#### WHAT THE TASK REQUIRES:
A faithful copy of all the data is required; pictures should not be included.

● ● ● ●

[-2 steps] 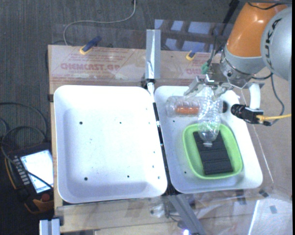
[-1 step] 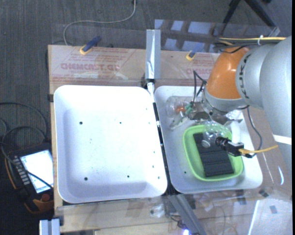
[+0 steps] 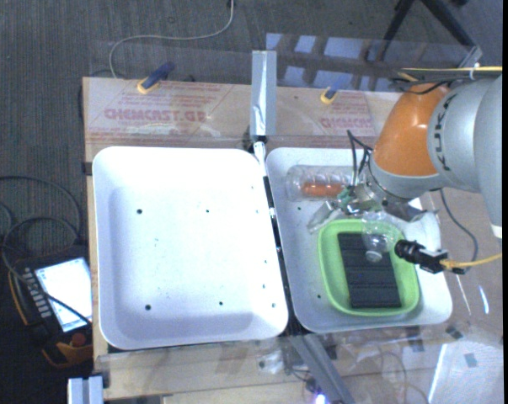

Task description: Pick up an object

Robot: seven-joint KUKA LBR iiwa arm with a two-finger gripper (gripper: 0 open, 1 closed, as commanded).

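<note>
Because the arm [image 3: 443,137] reaches in from the right and its wrist hangs low over the far part of the right bin [image 3: 297,297], the step in hand looks like the descent onto a target, and doing it well depends on choosing one thing cleanly. The gripper [image 3: 365,202] sits just above the far rim of a green tray [image 3: 329,259] that holds a dark ribbed block [image 3: 370,274], with a clear, glassy piece [image 3: 375,242] lying on the block's far end. Just to the far left of the tool lies a clear packet with something orange inside [image 3: 321,183]. Whether the tool is released or clenched I cannot tell, since the wrist hides it, and nothing can be seen grasped. The candidates crowd together, so the closing stroke should centre on a single item, probably the clear piece or the packet, and avoid straddling the tray's rim. The left bin [image 3: 186,242] offers nothing to aim at.
</note>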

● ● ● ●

#### SOLVED PROBLEM:
[-2 steps] 
[-1 step] 
[+0 steps] 

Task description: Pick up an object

Robot: seven-joint KUKA LBR iiwa arm with a two-finger gripper (gripper: 0 open, 1 closed, as commanded).

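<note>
Because the arm [image 3: 443,137] reaches in from the right and its wrist hangs low over the far part of the right bin [image 3: 297,297], the step in hand looks like the descent onto a target, and doing it well depends on choosing one thing cleanly. The gripper [image 3: 365,202] sits just above the far rim of a green tray [image 3: 329,259] that holds a dark ribbed block [image 3: 370,274], with a clear, glassy piece [image 3: 375,242] lying on the block's far end. Just to the far left of the tool lies a clear packet with something orange inside [image 3: 321,183]. Whether the tool is released or clenched I cannot tell, since the wrist hides it, and nothing can be seen grasped. The candidates crowd together, so the closing stroke should centre on a single item, probably the clear piece or the packet, and avoid straddling the tray's rim. The left bin [image 3: 186,242] offers nothing to aim at.
</note>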

The output is now finished.